Follow these guidelines when you consider using JSON in PostgreSQL:

  • Don’t use JSON for data that can easily be stored in database tables.
  • Avoid large JSON objects if you want to modify individual attributes.
  • Don’t use JSON if you want to use attributes in complicated WHERE conditions.
  • Avoid JSON if you want to join on some of the attributes.
  • Don’t use JSON if you want constraints on the data.
  • Don’t store references to other tables in JSON attributes.

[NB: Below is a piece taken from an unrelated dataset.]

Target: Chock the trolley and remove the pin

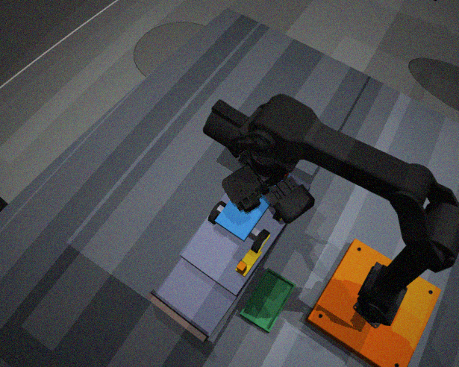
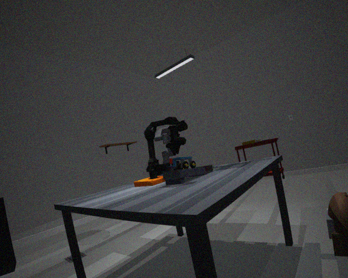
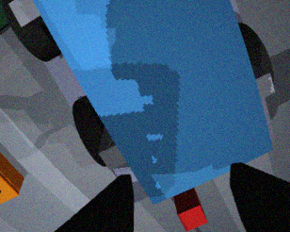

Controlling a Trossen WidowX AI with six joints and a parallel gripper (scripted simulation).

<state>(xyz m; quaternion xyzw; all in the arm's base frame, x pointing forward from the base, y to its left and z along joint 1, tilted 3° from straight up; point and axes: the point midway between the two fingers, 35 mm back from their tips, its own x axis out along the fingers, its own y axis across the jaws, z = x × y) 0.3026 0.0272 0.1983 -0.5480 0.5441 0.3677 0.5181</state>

Often it may be a good idea to store some attributes as regular table columns and others in a JSON. The less you need to process the data inside the database, the better it is to store them as JSON.

A good example

To show an example of how JSON in the database can be used with benefit, let us consider a shop that sells all kinds of mixed goods. There are some properties that all or most of the goods will have, like price, weight, manufacturer, number available or package size. Other attributes may be rare, like the type of power plug, or ambiguous, like the pitch in screws or tuning forks.

Rather than defining a table with hundreds of columns for all the possible attributes, most of which will be NULL, we model the most frequent attributes with normal table columns and use a JSON for the rest:

CREATE TABLE wares (
   id           bigint           PRIMARY KEY,
   name         text             UNIQUE NOT NULL,
   price        numeric(15,2)    NOT NULL,
   weight_kg    double precision NOT NULL,
   available    integer          NOT NULL
      CHECK (available >= 0),
   manufacturer text,
   package_size integer          NOT NULL
      CHECK (package_size >= 0),
   attributes   jsonb
);

/* to search in "attributes" */
CREATE INDEX ON wares USING gin (attributes);

/* for similarity search on "name" */
CREATE EXTENSION IF NOT EXISTS pg_trgm;

CREATE INDEX ON wares USING gin (name gin_trgm_ops);

This will allow efficient queries like

SELECT name, price, available
FROM wares
WHERE name LIKE '%tuning fork%'
  AND attributes @> '{"pitch": "a"}';

Conclusion

There is a lot you can do wrong when using JSON in PostgreSQL, especially if you are not acquainted with relational databases. However, it can be a powerful tool – when used properly.